The Oxford School of Drama

Third Year Student Advice

We asked a Third Year Student if they had any advice for those students who will need to work alongside their training.

Jessica Whiley, Three Year Course student, gave us this really helpful advice to offer.

During my time at the school, I’ve worked a part time job on the weekend. This has supported my living costs as a student, monthly bills, food shopping, gym membership and other things like the occasional dinner or night out with friends. In my first year I worked in Oxford city centre in the Westgate, travelling to and from work on the bus. I then moved to Woodstock in my third year and switched to a job more locally. My jobs have included retail, teaching at a stage school and even bridal styling! 

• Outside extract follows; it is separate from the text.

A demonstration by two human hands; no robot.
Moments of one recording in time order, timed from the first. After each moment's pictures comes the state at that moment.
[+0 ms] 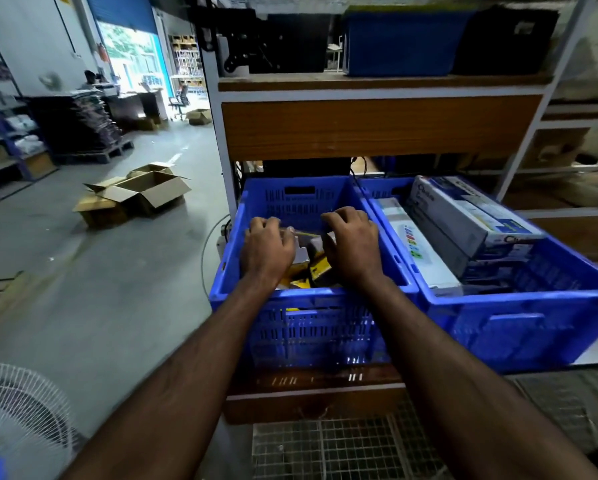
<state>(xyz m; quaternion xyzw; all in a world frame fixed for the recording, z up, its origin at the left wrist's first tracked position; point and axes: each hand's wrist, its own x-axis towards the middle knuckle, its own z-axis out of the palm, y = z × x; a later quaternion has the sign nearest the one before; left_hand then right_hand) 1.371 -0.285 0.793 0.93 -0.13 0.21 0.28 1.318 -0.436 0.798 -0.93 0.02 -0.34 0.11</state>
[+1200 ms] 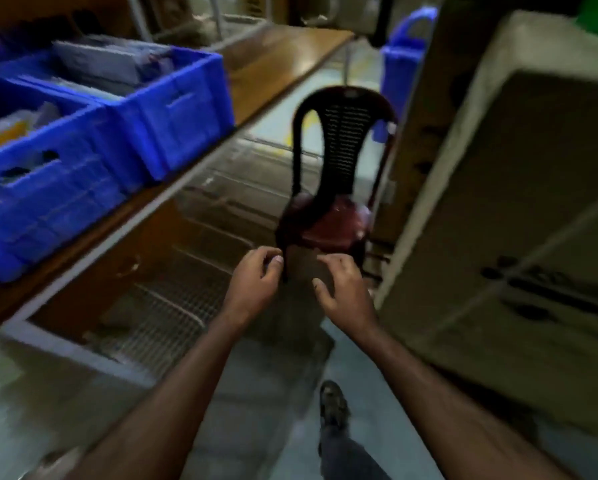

Having a job is something that many of you may have to do whilst you’re training, and it’s totally doable. However here are some tips I have about how to manage doing both…

 

  • Try not to work on both days of the weekend if you can. You MUST get time to rest, see friends and unwind. You’ll also need to complete the work that’s due for the coming week. Food prep will be important, as well as all the practical things like washing and cleaning. If it’s your first time living away from home it may be an adjustment for you to have to manage your time effectively (and trust me, we all struggle with this!) so giving yourself at least one day off to get the basics done will help you immensely.
  • Work a job that feels sustainable. The training will be physically and emotionally challenging, so try to do something you feel you can keep up for the ten or eleven weeks of the term time. Also bear in mind that your employer might want you to work during the holidays if you have a contract! 
  • Try, if you can, to work a job that you’ll enjoy. Perhaps you’re really sociable and a coffee shop would suit you best. Oxford and Woodstock have some lovely cafes, restaurants and bars that are always looking for staff. Again, because the training can be very full on you want to wake up on a Saturday or Sunday and look forward to going into work. If the role has perks like free food on your lunch break, then this is a great way of budgeting.
  • Remember too that your employer (unless they did it in a past life) won’t understand what drama school really entails! So, they will be expecting you to crack on with full energy like everybody else. They’ll probably compare it to university, which we all know is totally different. Keep in mind they may not understand or have empathy for what you’ve been up to during the week.
  • Always remember to check your pay slip to make sure you’re being paid for your correct working hours, and you’re getting all your holiday pay/allowance etc. Sometimes employers can be cheeky, especially with students if you’re on a 0 hour contract for example. Be aware of what the job entails and make sure you’re on it!!
  • Budget where you can. This is a given for all students anyway, but when you’re earning your own money to pay your way, it helps to keep on top of what you are spending and how. There have been times where I’ve got carried away and haven’t budgeted well. It’s surprising how much this can throw you off for the following weeks, and with no more time to work it can be tricky to get back on track. I found that making a note folder even in my phone or even a spreadsheet is so helpful. Detail both incomes and outgoings. This way you can really aware of what needs to be spent and when, and how much you need for the following month etc.
  • And finally – please, please don’t worry about not being able to “do it all”. It’s really easy to feel disheartened when you’re struggling as a student financially. Particularly if there are certain things you’d like to do but can’t afford to; go out more often, get new clothes, travel etc. I’ve had many of these moments of frustration! But remember that you’re taking on the most incredible opportunity, and so every sacrifice you make is worth it. It is difficult, but try and see it as an opportunity to build resilience and a strong work ethic! Some of the hardest times I’ve had on the course have happened when I’ve had a full on week of assessments or shows, and then I’m up at 6:30 for work on a Saturday. It wasn’t easy, but it taught me a LOT about managing my time and persevering. Plus, once you’ve graduated and you’re just getting started in the industry there may be times where you’re working multiple jobs to keep on top of rent and bills etc. Think of this as an opportunity to get good at the act of balancing!